You must keep this a secret, I cautioned, and she nodded in agreement. I smiled and waved my hand gently toward the light, brightening it slightly, watching Adrianne grin in the glow. Bringing my hand to my throat, I indicted to her amulet. Remember, always keep it on, and I’ll always be with you. She reached for the necklace and touched the runes with her fingers, feeling the charm seal itself. With a big yawn, she smiled again and rolled over to sleep.
When I rejoined the others in the living room, the twins were saying their “good nights”, and Colin was taking them up to bed. I received another raucous round of hugs before they raced up the stairs being hushed by their father.
“They really love you,” Emily observed with a friendly smile.
“The feeling is mutual,” I replied flopping into the corner of the sofa.
We sat in silence for a few moments unwinding from the afternoon activities, Emily’s head leaning against the back cushion, eyes closed, relishing the silence.
“That was a beautiful necklace you gave her. I should have taken it off of her and put it away for special occasions.”
“No,” I quickly replied, “It has a special clasp that can’t be broken easily, and the chain may not look it but is very strong.” I paused for a moment, measuring the next words. “It’s important that she keep it on.” I paused again. “I’m taking a sabbatical from work, going back to Italy for a while. There are things that I need to do, but I promise to stay in touch.”
Emily’s eyes were wide open as she bolted upright in her seat. “Is everything alright?” she looked very concerned.
I nodded with a forced smile. “I’ll be back, but I don’t know when. I want you to have something, though.” As I walked to the front door to retrieve another package, Colin rejoined us, and Emily explained the situation. Colin’s concerned face met my upturned lips as I handed the package to my friends. Emily unwrapped a ten-inch polished, black plate. It was edged in silver, and the border was embossed with the same triquetra pattern as Adrianne’s amulet.

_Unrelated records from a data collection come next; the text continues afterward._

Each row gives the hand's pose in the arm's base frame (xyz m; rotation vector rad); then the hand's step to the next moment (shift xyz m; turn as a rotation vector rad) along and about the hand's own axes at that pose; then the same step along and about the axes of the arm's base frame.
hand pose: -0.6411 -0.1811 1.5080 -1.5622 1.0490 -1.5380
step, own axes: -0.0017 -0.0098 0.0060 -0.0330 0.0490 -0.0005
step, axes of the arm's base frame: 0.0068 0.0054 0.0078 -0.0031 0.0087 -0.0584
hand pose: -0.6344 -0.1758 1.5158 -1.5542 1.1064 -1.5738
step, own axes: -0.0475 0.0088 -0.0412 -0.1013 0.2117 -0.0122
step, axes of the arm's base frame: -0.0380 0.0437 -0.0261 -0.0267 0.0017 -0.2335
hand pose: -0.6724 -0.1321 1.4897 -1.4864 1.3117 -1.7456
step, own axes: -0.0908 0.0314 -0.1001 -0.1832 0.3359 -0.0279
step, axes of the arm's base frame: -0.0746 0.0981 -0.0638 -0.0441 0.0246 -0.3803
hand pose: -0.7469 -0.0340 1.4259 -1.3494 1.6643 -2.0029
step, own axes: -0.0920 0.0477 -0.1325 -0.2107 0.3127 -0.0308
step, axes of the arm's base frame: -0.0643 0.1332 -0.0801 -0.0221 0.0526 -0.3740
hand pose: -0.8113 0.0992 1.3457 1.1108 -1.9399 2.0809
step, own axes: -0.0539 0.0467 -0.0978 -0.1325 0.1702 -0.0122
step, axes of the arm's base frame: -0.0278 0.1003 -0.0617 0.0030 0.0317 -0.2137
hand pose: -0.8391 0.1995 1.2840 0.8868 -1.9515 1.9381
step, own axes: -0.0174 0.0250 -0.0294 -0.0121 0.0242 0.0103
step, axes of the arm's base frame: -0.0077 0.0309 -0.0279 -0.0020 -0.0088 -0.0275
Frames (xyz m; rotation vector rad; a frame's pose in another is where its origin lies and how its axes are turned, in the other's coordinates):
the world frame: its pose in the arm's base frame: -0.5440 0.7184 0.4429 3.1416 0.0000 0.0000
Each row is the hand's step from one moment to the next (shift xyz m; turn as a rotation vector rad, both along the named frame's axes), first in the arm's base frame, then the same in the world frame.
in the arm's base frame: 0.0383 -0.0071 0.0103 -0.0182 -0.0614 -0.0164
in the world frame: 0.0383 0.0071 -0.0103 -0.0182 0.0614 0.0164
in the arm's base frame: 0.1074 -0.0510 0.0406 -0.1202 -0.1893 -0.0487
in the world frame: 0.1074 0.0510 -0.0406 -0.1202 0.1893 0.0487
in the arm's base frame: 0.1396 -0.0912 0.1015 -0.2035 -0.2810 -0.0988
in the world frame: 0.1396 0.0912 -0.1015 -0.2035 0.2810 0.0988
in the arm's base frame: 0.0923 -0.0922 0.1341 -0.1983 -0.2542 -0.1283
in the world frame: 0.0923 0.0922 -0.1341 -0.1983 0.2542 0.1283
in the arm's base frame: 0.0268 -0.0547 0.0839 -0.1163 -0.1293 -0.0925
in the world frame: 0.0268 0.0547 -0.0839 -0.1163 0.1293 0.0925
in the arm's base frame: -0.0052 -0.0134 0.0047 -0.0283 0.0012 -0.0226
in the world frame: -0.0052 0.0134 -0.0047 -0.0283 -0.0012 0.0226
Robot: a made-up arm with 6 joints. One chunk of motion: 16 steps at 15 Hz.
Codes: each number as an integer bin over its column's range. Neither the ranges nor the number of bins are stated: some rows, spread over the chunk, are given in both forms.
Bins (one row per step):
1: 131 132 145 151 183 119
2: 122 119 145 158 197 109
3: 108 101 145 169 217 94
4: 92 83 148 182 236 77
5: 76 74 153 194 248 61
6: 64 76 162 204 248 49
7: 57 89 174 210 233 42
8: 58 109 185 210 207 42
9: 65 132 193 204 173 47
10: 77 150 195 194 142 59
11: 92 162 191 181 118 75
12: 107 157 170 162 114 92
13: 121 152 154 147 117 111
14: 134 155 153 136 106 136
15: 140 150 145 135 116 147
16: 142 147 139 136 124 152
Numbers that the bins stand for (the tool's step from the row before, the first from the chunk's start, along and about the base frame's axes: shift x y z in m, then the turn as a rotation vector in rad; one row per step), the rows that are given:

“I hope you like it. It has a stand so that you can put it on your mantel.”
“It’s beautiful, almost looks like a mirror,” Emily breathed. “Thank you.” She rose to place the dish on the wide walnut mantel, centring it to face the room.
Perfect, I thought, feeling satisfied. Emily’s placing of the scrying mirror sealed the Protective Charm that had been placed on it. It would enable me to keep an eye on the family from a distance, and the charm had been activated with her touch, protecting the occupants of the house.
As with all webs, the spider eventually moves on, seeking and facing new challenges, but the web remains intake, if cared for. Mother Earth has a way of taking care of its own.